■ **Your instructions**:
Whenever a line in the records below contains "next", pick it out.

■ **Given entries**:
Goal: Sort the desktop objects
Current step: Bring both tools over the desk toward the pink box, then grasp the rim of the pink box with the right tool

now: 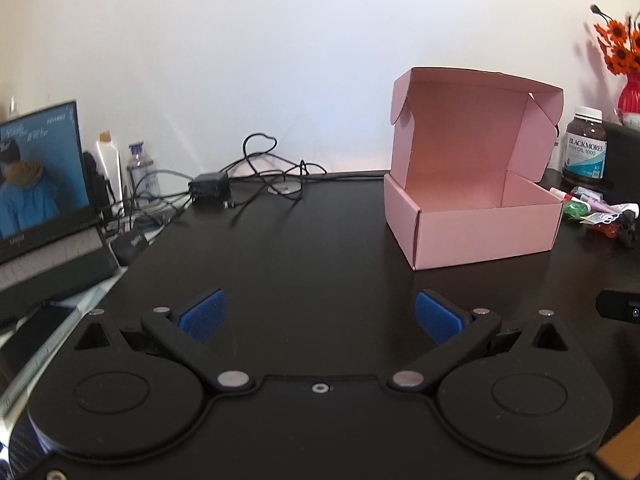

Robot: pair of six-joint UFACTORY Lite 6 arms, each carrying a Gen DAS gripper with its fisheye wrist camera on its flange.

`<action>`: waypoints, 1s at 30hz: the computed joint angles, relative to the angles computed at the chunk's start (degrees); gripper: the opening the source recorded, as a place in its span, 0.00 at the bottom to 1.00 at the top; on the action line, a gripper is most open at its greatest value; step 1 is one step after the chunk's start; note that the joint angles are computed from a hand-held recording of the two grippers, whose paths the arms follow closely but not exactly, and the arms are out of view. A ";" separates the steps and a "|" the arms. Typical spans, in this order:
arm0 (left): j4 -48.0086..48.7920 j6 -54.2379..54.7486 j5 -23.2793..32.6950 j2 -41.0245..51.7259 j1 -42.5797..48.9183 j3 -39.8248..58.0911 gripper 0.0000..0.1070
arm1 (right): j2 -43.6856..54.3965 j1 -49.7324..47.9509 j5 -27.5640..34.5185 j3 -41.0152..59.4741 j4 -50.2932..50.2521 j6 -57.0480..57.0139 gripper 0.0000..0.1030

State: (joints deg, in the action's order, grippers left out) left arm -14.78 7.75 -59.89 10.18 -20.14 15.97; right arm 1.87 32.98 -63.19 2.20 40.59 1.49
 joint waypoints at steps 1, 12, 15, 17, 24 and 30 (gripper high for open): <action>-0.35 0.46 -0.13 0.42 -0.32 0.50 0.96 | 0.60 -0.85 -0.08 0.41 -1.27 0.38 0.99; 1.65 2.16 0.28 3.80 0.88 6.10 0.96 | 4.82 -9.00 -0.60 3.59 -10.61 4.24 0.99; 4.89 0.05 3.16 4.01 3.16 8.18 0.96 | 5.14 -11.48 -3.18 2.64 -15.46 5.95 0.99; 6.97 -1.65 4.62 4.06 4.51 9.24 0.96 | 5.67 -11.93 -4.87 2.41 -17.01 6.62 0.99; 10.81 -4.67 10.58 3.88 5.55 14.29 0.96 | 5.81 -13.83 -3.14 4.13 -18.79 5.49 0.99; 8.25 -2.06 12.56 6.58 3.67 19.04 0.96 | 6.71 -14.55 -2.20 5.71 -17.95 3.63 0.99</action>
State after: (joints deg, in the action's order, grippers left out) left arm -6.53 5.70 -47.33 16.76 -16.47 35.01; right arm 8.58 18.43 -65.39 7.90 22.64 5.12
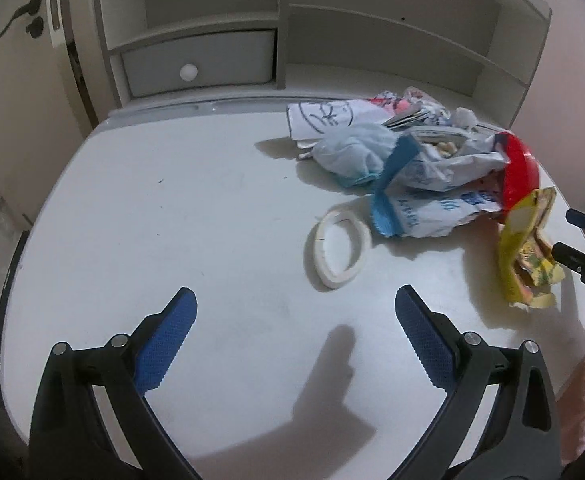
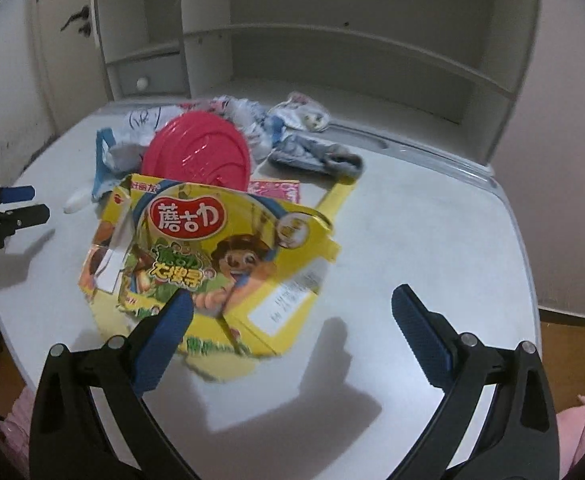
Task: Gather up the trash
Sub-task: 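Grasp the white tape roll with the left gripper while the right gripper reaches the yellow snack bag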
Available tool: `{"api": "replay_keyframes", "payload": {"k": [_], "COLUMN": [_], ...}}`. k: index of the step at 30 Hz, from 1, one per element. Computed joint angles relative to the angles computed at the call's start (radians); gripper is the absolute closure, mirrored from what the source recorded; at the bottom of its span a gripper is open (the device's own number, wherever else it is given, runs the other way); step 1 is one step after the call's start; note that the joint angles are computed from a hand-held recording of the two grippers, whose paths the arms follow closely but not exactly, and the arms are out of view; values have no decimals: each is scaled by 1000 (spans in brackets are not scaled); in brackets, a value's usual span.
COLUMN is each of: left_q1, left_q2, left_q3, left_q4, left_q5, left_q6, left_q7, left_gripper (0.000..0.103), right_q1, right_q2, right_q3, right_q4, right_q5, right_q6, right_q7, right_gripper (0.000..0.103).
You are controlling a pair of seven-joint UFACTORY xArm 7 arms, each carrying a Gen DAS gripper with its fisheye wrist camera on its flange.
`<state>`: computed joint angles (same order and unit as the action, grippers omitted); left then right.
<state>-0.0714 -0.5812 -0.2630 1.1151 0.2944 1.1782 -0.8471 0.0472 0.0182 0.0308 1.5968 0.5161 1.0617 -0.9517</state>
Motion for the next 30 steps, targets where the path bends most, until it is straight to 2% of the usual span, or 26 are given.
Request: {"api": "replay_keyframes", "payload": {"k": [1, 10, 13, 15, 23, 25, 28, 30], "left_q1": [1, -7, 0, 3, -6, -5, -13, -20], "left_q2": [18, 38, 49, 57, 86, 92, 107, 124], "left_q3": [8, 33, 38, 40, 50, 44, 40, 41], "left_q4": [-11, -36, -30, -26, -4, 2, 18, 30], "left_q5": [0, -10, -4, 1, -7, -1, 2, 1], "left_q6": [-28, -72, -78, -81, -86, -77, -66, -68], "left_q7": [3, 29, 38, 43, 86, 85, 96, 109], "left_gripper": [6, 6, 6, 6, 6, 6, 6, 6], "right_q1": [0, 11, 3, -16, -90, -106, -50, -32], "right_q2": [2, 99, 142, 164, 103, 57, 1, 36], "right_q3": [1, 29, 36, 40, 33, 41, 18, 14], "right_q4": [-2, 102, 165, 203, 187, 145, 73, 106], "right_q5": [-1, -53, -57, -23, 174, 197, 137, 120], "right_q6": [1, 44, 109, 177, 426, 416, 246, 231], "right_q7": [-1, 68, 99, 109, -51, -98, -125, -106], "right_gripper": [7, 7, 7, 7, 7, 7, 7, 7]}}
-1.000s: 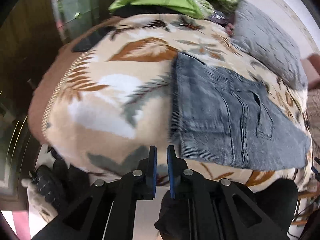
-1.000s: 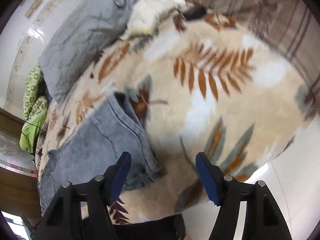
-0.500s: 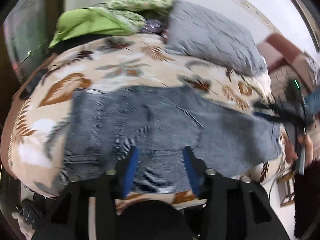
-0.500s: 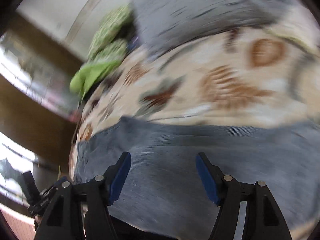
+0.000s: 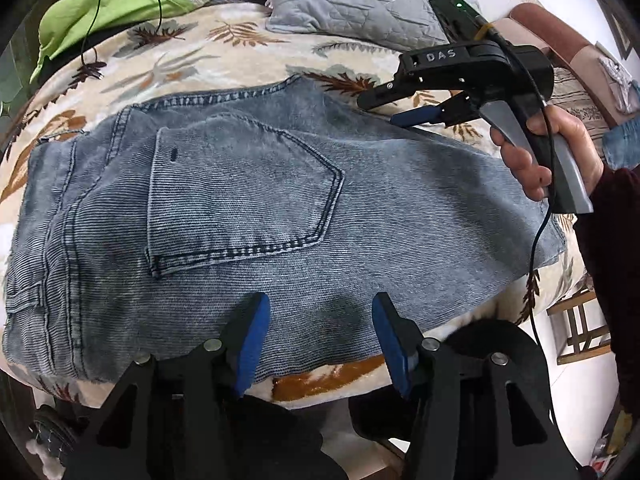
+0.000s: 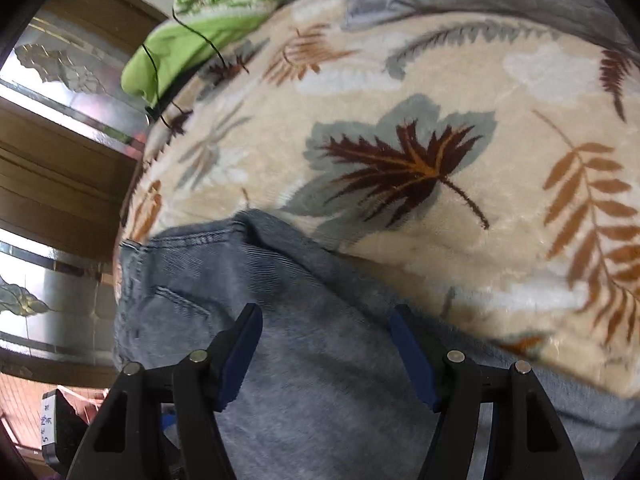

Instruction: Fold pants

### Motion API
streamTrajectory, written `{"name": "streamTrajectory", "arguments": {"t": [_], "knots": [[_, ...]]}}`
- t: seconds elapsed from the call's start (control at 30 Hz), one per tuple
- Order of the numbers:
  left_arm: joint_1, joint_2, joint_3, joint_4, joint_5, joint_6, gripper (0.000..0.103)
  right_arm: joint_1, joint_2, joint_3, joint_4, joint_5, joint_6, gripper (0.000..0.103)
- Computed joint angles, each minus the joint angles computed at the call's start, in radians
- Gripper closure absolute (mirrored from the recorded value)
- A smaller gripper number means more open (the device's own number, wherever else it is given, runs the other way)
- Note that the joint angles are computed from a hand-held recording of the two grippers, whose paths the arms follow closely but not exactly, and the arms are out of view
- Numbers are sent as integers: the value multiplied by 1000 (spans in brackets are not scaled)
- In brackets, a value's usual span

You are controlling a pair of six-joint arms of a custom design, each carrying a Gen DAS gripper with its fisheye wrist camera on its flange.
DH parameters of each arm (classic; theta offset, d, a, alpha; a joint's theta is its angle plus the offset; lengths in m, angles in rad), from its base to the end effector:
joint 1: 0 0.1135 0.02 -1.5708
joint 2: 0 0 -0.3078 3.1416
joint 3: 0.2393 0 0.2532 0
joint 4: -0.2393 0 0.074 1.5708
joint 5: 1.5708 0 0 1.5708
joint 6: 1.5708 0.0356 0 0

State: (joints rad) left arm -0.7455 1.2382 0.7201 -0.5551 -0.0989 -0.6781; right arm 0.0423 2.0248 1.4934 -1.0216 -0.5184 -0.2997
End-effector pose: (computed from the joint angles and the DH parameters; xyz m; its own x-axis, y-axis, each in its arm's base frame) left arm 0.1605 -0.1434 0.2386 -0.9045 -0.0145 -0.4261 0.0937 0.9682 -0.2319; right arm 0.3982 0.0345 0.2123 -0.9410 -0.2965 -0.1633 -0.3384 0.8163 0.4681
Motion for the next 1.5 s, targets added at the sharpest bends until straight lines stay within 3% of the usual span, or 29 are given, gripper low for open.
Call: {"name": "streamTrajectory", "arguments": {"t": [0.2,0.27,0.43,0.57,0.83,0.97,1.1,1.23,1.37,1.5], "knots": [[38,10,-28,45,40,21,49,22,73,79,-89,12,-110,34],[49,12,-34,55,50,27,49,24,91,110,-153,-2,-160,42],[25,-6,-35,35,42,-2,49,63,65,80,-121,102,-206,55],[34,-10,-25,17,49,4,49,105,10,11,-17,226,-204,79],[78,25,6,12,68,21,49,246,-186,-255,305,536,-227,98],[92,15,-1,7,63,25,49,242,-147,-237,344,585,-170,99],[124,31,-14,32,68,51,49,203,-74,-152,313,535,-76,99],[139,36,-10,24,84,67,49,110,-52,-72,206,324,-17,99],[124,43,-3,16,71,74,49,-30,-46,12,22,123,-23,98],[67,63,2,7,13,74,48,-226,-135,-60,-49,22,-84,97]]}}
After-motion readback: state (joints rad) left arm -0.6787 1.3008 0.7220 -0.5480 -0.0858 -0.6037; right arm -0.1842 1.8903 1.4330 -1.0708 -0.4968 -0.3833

■ **Your response**:
Motion for the next 30 steps, targets where the path bends most, until it is straight to 2% of the usual span, or 26 are given.
Motion for the next 1.5 s, targets added at the sharpest bends until straight lines stay within 3% of the usual span, or 29 are given, gripper low for open.

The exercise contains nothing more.